パソコンの音質については、様々なことが言われている。良いことは一つも無く悪いことばかりだ。
パソコンはノイズの塊だから音が悪い。特に電源はスイッチングだから最悪。ケースやCPUクーラーの形状によってすら音が違う。SSDは音が悪い。いや良い。コピーすると音が変わる。再生ソフトによって音が変わる。メモリプレイは音が良い。などなど。
パソコン内部は全てデジタルである。プログラムもデータも全てデジタルだ。なぜならCPUは0と1の計算しかできないからだ。
リッピングされた音楽ファイルも0と1のバイナリデータだ。プログラムもデータも膨大な数の0と1の数値でできている。デジタルである以上どこかで割り切りが必要なので、小数点以下の計算結果については必ず誤差が生じる。
しかし、データのコピーや転送については必ずエラー訂正が行われて100%のバイナリ一致が保証される。コピーしたり転送したりする度にデータの内容が変わってしまうようでは、パソコンは実用に耐えないだろう。

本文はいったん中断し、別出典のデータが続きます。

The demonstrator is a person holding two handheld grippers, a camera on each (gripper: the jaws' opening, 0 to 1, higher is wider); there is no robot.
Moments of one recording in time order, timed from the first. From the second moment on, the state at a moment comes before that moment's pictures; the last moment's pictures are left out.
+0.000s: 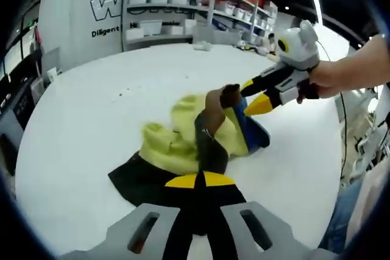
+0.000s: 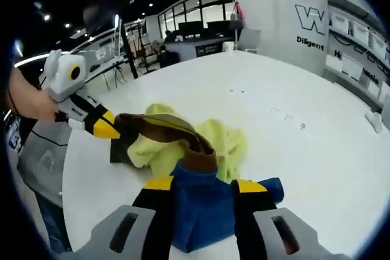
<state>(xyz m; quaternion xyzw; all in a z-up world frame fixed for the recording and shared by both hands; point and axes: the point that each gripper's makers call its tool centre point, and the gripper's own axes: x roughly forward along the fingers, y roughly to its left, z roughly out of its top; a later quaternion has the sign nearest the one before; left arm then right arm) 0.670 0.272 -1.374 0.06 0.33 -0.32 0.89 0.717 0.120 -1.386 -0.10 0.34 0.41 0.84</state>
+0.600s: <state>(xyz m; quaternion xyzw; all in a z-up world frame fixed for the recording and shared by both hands) 0.684 0.333 -1.363 0.06 0.33 -0.26 0.91 0.703 0.135 -1.387 -0.14 0.34 0.47 0.80</state>
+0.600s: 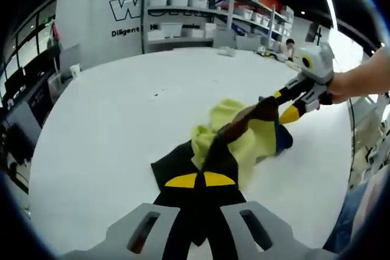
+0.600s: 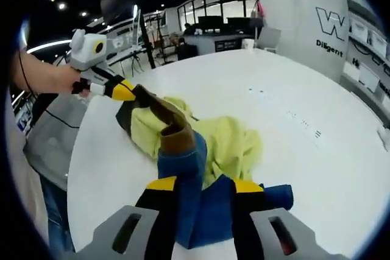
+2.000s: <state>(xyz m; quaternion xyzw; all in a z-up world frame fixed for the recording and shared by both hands) 0.650 0.378 -1.373 0.02 0.37 -0.20 0.91 0.655 0.182 -1.399 -0.19 0.31 0.47 0.80</state>
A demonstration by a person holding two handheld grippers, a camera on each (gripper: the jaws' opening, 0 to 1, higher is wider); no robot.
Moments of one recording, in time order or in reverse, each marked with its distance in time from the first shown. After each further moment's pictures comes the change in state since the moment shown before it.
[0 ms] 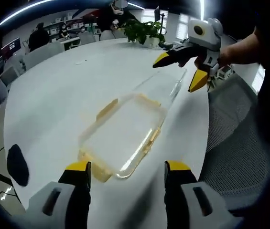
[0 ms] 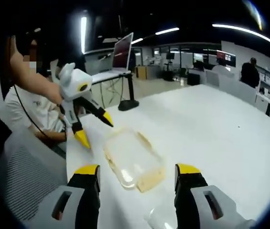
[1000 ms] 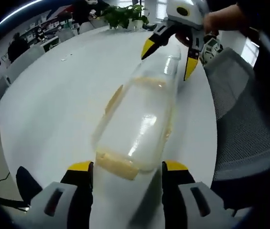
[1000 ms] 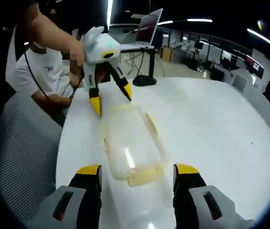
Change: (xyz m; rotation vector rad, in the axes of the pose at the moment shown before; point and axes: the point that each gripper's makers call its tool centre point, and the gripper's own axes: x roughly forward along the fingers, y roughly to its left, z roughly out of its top) left arm 0.011 0.033 -0.011 0.218 0.139 -0.065; right arm 0.031 -0.003 -0.027 -0.247 0.235 0.146
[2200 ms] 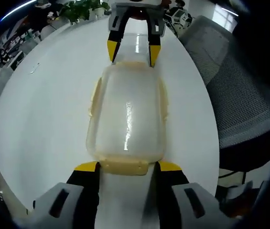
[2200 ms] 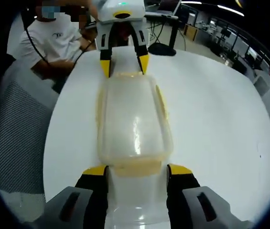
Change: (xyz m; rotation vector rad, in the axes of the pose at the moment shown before) left arm 0.008 0.005 -0.005 0.286 0.139 -0.139; right arm 0.025 -0.011 -0.031 -0.132 0.282 0.113
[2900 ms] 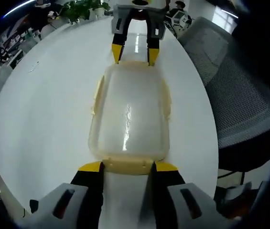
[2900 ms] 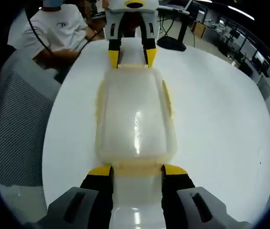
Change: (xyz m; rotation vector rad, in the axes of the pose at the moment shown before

パソコン内部にどんなにノイズがあろうが、電源がしょぼかろうが、パソコン内部や周辺機器間でコピーや転送されたデータは、必ず元のデータと一致する。これは音楽ファイルも同じだ。
音声信号はアナログの電気信号で、波形そのものが音楽であるからノイズに乱れ歪む。しかしデジタルは、電圧が高いか低いかのどちらか、すなわち0と1の状態しかなく、そこには音声信号の波形は存在せず、ノイズに乱れ歪み0が1になろうが1が0になろうが、きちんとエラー訂正されて必ず元のデータに一致する。それがデジタルだ。
ノイズがあろうがなかろうが綺麗な電源を使おうが使うまいが、バイナリは一致する。電源で美しく力強い0や1のデジタル信号になったとしても、0と1であることに変わりは無く、0と1は単なるバイナリデータであり、音声信号の波形ではないので、音質には全く関係がないのだ。
だから、パソコンが扱うバイナリデータは、ノイズや電源の影響は全く受けないはずなのだ。
しかし、現実にはパソコン内部で音が変わる。なぜだろう?
ほんとうに音が変わのであれば、バイナリデータである以上、単純明快だ。元のデータとコピーや転送後のデータが一致していないとしか言いようがない。
考えられる可能性は二つ。
第一は、パソコンが常にエラー訂正に失敗している可能性だ。もしそうなら、物理的なノイズ対策や電源強化は理に適っている。しかし、これは考えにくい。パソコンのエラー訂正がいい加減ならパソコンはエラーだらけになり実用に耐えないからだ。
第二は、ソフトウエア上の処理で、バイナリを狂わせている可能性だ。Windowsでもカーネルを通すとバイナリが一致せず、それを回避するASIOやWASAPIではバイナリは一致する。また、再生ソフトによる音質の違いがあることもこれで説明できる。再生ソフトとWindowsの連携や相性に問題があるのかもしれない。いずれにしてもソフトウエア上の処理の問題であれば、物理的なノイズ対策や電源対策は意味がなくなる。
整理をすると。
本来ならパソコンはエラー訂正をするのでバイナリは完全に一致する。従って物理的なノイズや電源の影響は一切関係がない。
しかし、現実には、明確に音が変わる。
これはバイナリが一致していないとしか考えられない。
エラー訂正に失敗しているなら、ノイズ対策や電源対策は有効である。しかし、これは考えにくい。
再生ソフトやWindowsのソフトウエア的な処理に問題があってバイナリが狂う可能性のほうが高いと思われる。となればこれはソフトウエア的な問題であり、物理的なノイズ対策や電源対策は意味がない。
さて、それでも電源やケースやCPUクーラーのファンの形状やSDDとHDDやその他諸々の物理的な要因で、音は変わるのだろうか。
私の個人的な感覚では、ソフトウエア的に音が変わるのは確かに感じることができる。WindowsのダイレクトサウンドとASIOやWASAPIでは音が変わるし、再生ソフトの違いで音は明確に変わる。
しかし、物理的なハードウエアの違いで音質の違いをはっきりと感じたことはない。もしあるとすれば、エラー出まくりエラー訂正も効かないような酷いハードウエアを使っている場合かと思う。それで、まともなハードウエアにしたら音質が良くなったと言われても問題外の話ということになるのだが。
*なおサウンドカードの音が良い悪いは今回の考察の対象外である。サウンドカードは、パソコンの内部でバイナリデータをアナログに変換しており、アナログ変換された音声信号は確実にパソコン内部のノイズや電源に影響されるからである。今回の考察は、バイナリデータなのに音が変わるのはなぜか?ということである。